I was talking to a friend this week who recently experienced a loss so strangely tragic that my mother would have been challenged to spin it. Her words struck me, “At least I can move forward now, by myself, without any excuses to fall back on. It’s on me to make the best of my life.” Given what she was experiencing those words were strikingly profound. The thing that made that statement even more powerful, was it wasn’t a spin. In the middle of it she was able to find the clarity to see the blessing. Although for her, this year will certainly carry the stigma of history, I have no doubt she will remember it as the year she found her voice, her power, and her path.
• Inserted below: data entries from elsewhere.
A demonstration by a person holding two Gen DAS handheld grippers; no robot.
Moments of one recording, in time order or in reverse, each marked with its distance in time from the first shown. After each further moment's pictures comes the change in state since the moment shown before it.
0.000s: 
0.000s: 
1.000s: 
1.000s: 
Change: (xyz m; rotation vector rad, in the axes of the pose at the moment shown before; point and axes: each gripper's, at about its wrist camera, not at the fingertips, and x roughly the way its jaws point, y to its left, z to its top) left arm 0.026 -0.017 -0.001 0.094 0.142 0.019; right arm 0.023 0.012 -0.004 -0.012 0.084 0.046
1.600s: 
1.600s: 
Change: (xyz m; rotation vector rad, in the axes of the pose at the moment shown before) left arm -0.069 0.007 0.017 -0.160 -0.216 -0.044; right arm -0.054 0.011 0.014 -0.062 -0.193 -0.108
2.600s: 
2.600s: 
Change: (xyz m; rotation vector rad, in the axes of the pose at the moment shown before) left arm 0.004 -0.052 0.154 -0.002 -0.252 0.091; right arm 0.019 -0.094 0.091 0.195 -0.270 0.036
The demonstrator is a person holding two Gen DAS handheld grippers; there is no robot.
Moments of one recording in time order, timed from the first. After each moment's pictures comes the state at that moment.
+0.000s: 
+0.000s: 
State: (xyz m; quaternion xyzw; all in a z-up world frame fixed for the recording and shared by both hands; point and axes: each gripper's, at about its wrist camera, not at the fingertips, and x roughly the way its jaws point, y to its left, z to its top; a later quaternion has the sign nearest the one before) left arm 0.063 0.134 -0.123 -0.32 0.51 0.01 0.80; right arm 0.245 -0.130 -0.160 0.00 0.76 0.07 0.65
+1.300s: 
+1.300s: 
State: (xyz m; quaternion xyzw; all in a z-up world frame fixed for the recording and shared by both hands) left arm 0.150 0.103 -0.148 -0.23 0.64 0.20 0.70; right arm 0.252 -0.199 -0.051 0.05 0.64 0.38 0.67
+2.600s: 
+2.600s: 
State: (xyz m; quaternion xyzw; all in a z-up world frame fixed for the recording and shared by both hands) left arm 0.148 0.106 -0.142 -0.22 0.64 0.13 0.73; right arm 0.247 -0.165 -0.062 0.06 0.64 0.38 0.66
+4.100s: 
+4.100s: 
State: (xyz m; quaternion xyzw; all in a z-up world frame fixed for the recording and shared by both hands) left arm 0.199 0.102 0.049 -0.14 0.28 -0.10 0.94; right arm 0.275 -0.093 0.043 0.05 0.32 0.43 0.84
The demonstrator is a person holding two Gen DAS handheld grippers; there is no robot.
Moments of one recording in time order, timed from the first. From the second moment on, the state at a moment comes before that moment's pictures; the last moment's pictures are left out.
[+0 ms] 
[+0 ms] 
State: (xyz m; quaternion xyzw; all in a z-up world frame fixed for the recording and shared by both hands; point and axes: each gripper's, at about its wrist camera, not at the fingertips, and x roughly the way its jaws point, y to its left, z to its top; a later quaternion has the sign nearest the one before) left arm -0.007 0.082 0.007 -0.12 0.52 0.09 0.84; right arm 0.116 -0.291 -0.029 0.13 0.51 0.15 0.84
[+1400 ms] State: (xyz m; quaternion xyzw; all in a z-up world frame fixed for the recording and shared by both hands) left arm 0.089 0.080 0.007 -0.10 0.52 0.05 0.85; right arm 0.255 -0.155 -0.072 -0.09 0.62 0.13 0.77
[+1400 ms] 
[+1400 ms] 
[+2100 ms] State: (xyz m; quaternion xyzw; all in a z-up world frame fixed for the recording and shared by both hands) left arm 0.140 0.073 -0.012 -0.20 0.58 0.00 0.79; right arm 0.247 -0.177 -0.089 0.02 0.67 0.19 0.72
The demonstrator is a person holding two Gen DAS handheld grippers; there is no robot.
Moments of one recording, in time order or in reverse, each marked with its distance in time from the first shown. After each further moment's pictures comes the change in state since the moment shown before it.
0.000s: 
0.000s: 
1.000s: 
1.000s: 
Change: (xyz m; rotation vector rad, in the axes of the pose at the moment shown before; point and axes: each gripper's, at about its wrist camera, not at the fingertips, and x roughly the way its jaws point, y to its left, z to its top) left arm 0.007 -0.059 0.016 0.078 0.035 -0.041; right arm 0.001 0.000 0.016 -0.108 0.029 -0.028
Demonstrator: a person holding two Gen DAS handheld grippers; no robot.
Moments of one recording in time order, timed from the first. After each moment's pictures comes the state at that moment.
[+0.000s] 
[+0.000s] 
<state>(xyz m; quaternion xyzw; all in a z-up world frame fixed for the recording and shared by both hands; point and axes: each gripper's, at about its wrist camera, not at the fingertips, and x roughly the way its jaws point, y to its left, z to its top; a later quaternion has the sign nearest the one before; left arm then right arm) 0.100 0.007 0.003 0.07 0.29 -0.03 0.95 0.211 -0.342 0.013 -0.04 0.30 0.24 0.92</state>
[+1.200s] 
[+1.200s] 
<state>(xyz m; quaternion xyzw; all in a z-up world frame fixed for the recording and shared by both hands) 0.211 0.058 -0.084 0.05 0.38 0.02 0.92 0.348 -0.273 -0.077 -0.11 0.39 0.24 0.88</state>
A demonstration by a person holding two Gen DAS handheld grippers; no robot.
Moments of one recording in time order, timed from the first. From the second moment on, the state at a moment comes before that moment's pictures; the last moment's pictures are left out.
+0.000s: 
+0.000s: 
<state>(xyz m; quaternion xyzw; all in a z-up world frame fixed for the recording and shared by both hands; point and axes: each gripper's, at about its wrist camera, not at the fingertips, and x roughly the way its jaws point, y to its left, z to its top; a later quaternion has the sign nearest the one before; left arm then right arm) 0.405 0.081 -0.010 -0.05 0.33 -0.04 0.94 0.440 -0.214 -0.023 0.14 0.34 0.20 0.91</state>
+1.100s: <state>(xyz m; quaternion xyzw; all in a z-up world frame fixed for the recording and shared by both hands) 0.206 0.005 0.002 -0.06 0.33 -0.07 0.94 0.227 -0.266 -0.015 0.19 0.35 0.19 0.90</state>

Our past does not predict our future. However, how we interpret the past and tell the story does have a huge impact. I believe history is fluid. So what about your past? Was it bad? Where you a victim? Or, is there something more powerful in the mix? How are you planning to tell your story? My challenge to you is simple. Join me in making 2010 the best year ever. We aren’t playing that typical goals and planning for the future game. We are talking about writing the history that makes 2010 the year we dreamed it would be from the beginning or even better, no matter what. How you spin it is probably more important then how you actually lived it, because the history goes on forever. If you need help, let me know, and I’ll put you in touch with my Mom.